WORK REQUIRED:
Print every line below that comes at or after the line containing "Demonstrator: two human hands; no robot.", exactly as written.

(DATA EXTRACTS)

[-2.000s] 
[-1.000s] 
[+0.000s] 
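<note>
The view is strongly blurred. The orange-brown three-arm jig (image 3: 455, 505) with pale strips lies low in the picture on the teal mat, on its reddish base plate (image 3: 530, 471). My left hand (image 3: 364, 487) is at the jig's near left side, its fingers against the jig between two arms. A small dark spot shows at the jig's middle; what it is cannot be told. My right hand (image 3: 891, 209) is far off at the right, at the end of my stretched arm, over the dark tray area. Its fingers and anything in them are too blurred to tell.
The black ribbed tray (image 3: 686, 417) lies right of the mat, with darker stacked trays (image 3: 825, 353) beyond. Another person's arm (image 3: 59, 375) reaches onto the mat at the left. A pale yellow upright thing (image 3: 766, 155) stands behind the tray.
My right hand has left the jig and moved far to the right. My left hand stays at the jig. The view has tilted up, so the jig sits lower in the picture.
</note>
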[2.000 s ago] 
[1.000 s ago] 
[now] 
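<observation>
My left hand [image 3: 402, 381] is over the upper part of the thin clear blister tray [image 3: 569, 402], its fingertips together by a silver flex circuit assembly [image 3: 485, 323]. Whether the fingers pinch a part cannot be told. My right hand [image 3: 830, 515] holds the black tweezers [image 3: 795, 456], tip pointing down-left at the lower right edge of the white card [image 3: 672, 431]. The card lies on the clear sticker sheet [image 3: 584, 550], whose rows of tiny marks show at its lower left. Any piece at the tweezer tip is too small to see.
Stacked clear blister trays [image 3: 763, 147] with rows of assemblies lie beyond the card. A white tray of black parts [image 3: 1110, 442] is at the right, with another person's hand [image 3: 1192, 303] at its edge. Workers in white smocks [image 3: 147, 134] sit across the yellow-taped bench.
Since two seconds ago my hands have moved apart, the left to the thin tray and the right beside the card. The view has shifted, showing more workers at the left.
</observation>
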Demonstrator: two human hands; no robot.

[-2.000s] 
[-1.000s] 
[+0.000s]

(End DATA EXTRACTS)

OUTPUT OF THE TASK:
Demonstrator: two human hands; no robot.

[-2.000s] 
[-1.000s] 
[+0.000s]

The exercise has been finished.